Task details:
Draw out every line with the word "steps" from the listing below.

The data:
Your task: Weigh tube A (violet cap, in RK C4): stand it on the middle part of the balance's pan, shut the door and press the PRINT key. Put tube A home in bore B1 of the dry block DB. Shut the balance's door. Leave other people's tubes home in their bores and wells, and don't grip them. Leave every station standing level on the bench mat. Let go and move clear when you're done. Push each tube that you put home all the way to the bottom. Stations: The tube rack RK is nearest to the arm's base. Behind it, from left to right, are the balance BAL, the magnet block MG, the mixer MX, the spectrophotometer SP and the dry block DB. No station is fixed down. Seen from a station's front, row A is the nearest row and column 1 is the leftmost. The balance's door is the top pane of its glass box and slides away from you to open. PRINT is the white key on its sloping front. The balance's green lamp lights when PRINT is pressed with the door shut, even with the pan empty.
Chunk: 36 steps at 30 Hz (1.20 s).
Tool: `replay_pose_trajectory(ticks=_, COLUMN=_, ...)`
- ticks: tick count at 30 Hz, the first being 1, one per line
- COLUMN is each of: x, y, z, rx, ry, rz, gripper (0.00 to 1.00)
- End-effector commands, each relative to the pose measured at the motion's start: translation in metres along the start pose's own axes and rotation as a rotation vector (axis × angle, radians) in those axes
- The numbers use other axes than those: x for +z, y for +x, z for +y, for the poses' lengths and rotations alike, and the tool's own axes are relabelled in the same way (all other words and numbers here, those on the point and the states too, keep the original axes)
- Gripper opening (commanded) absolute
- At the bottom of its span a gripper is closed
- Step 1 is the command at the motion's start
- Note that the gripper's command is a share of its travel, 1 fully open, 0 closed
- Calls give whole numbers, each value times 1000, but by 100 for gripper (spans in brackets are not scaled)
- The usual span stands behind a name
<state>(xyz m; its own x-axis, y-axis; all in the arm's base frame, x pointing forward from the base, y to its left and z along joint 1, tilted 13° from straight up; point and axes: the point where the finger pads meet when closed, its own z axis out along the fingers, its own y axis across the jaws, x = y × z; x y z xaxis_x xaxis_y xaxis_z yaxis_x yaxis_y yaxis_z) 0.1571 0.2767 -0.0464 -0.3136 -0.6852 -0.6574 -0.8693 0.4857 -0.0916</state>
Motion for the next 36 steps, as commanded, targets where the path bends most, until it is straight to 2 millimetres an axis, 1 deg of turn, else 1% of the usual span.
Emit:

Response to the task:
Chunk: 36 steps at 30 Hz (1.20 s).
Motion for the next 36 steps, as commanded, targets where the path bends most, until it is straight to 2 millimetres an axis, 1 deg of turn, else 1% of the usual span.

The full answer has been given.